Any ideas? This was supposed to be a crunching and folding rig mainly, and so far it has put up nearly zilch in two weeks. I'd really like to get it up and running right.


----------



## Flyordie (Aug 8, 2009)

certain work units do NOT like x64..  I had the same issues that you are having. Solved mine by not accepting the "Aids" work units.
--
Also, to be sure it wasn't the OC I have.. I backed down to stock timings...  still BSOD'd..
Then I decided to return to the old settings and start restricting the WU's.. since it would crash with BOINC but not F@H.  First thing I dropped was WCG.. still BSOD'd.. and during that BSOD I tweaked timings and bumped FSB to 243Mhz and upon restart I restarted WCG and dropped the AIDs WU's.  No crash. YAY... and I even gained 42Mhz out of it. ;-)


----------



## Papahyooie (Aug 8, 2009)

Hm. I dont have any of the aids work units running atm. I'll disable them tho. Any others we know of that dont like x64? Im tempted to go back to x86... this 64 bit crap has been nothing but trouble on my desktop.
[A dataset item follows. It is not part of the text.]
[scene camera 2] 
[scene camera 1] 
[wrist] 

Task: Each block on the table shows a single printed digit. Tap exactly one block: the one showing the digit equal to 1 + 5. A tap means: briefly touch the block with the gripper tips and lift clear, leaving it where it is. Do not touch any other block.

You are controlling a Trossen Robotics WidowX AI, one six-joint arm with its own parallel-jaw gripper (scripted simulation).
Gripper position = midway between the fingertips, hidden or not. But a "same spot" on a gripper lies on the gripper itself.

I bought my lappy with x64 preinstalled though and absolutely no issues. Wonder what up.


----------



## Flyordie (Aug 8, 2009)

Haven't a clue... everything on 64bit is working AMAZINGLY for me.. Hope you figure it out soon though.. Its just a few major companies have been holding 64 bit development back because they didn't want to invest the time... now consumers are demanding it and the companies who make the hardware.. can't answer the call with a quality product. (Creative + DanielK disaster for example)... Anyway.. good luck.  Hope my situation was the same as yours and it fixes it.


----------



## FordGT90Concept (Aug 8, 2009)

I have two x64 machines (XP and Server 2003) that have never BSOD'd/errored on WCG (they have never been overclocked as well). 
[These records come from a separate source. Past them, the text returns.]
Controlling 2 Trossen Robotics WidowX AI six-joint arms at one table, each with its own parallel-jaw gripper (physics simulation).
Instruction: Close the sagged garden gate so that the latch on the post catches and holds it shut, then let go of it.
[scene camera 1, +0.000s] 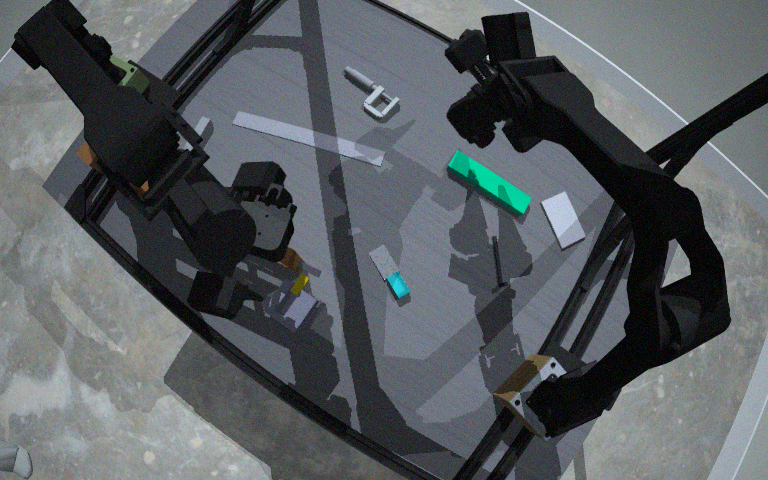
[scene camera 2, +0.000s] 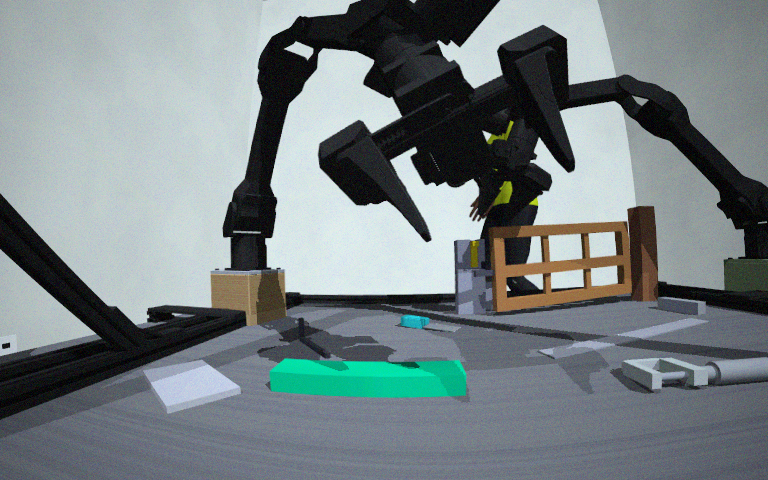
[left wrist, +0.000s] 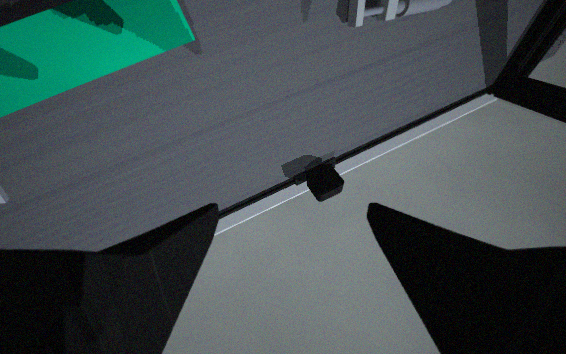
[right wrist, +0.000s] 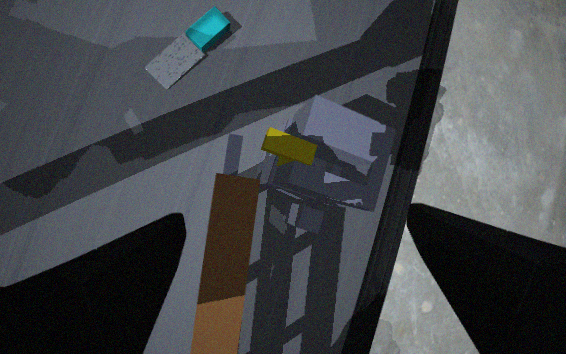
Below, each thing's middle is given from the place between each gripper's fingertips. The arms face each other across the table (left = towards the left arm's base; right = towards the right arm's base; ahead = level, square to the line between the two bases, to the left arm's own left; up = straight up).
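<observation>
My left hand is 190 mm to the left of the grey clamp (scene camera 2: 643, 371), 70 mm short of it and 130 mm above it. Counting from my left hand again, I find the brown wooden gate (scene camera 2: 499, 271) 430 mm ahead, 220 mm to the right and 50 mm below, and the yellow latch (right wrist: 289, 148) 420 mm ahead, 50 mm to the right and 30 mm below. The cyan-tipped scraper (scene camera 1: 382, 259) is 310 mm ahead of my left hand, 40 mm to the left of it and 130 mm below it.
My right gripper is 4 cm to the right of the yellow latch and 7 cm above it. From that same right hand, the brown wooden gate is 1 cm ahead, 13 cm to the right and 9 cm below. The grey clamp is 35 cm behind my right hand, 11 cm to the right of it and 17 cm below it, whereas the cyan-tipped scraper is 11 cm behind my right hand, 12 cm to the left of it and 17 cm below it.
</observation>
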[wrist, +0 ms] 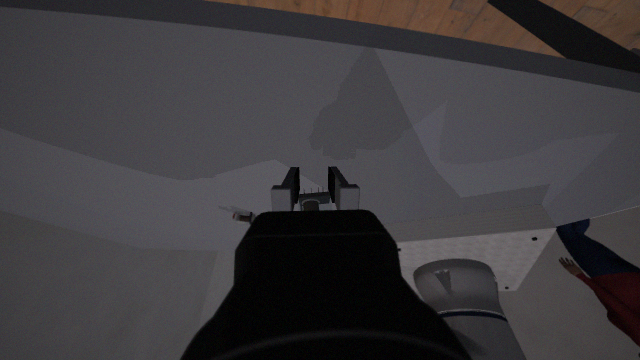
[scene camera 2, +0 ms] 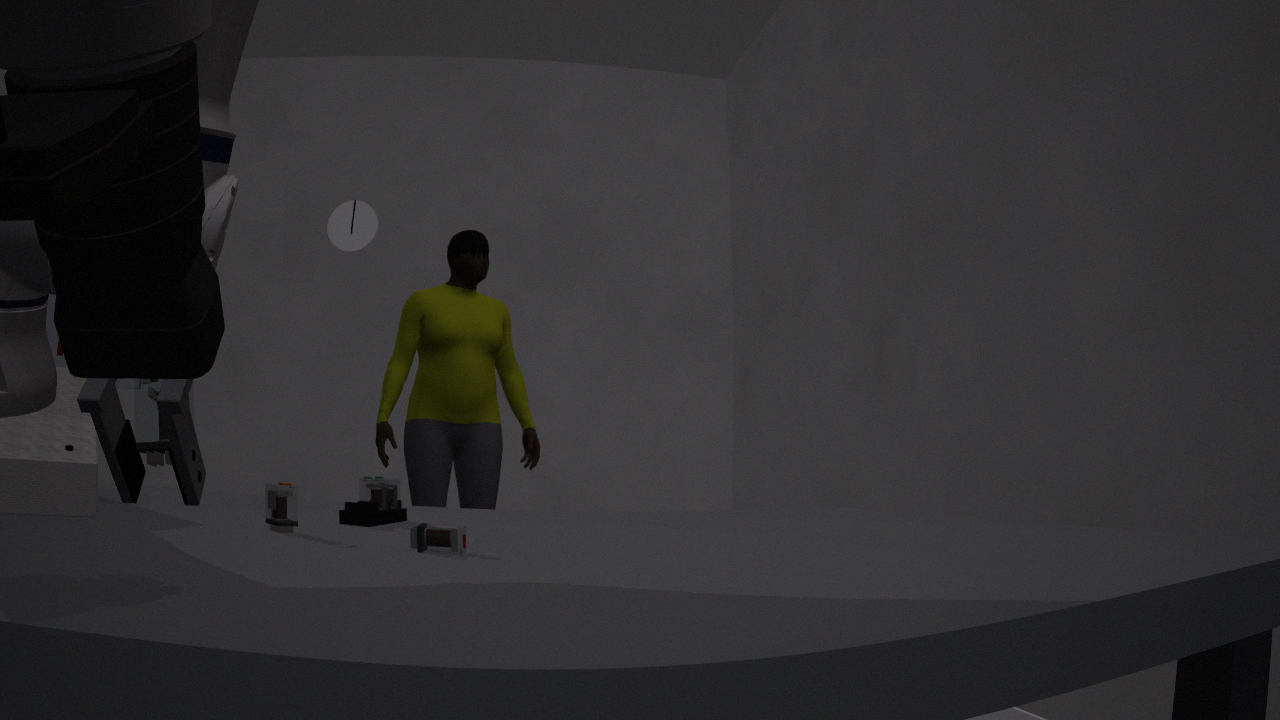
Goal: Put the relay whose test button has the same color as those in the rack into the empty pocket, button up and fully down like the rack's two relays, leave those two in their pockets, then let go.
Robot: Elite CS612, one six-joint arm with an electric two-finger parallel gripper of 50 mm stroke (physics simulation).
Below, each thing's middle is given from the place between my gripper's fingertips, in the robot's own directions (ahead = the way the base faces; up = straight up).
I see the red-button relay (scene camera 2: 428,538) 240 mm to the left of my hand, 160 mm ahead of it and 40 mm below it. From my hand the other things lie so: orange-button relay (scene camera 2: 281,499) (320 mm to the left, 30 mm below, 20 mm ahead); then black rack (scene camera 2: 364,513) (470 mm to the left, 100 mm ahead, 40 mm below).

x64 is harder on processors so it is harder to hold an overclock but, it really has no impact beyond that in regards to WCG.


----------



## hat (Aug 8, 2009)

I'm running XP 64bit and never had any problems. Overclocked 300MHz *and* undervolted to 1.30 from 1.325. I do know that there will be 1 process for each work unit being crunched if that's what you mean? For example I have 2 because I have a dual core processor (2 threads). i7 users should have 8 because they have 8 threads, or 4 if they disabled HT.


----------



## FordGT90Concept (Aug 8, 2009)

Heh, I was going to take a screenshot of WCG running with 8 tasks processing only to discover WCG wasn't running. 

I wonder if it returned any work yesterday...


But yes, my computer (Core i7 920) and my server (2 x Xeon 5310) have 8 tasks running each.  What really sucks is that, despite being x64 machines, all 16 tasks are 32-bit.


----------



## hat (Aug 8, 2009)

Welcome to now. Most everything is still 32-bit.


----------



## Papahyooie (Aug 8, 2009)

Yes i know there will be more than one thread running. (only 2 for me  ) But i mean there are actually 2 instances of the wcg program running. 

I want an i7 so bad... if anyone wants to trade my e8500 and mobo plus cash for an i7 and mobo let me know


----------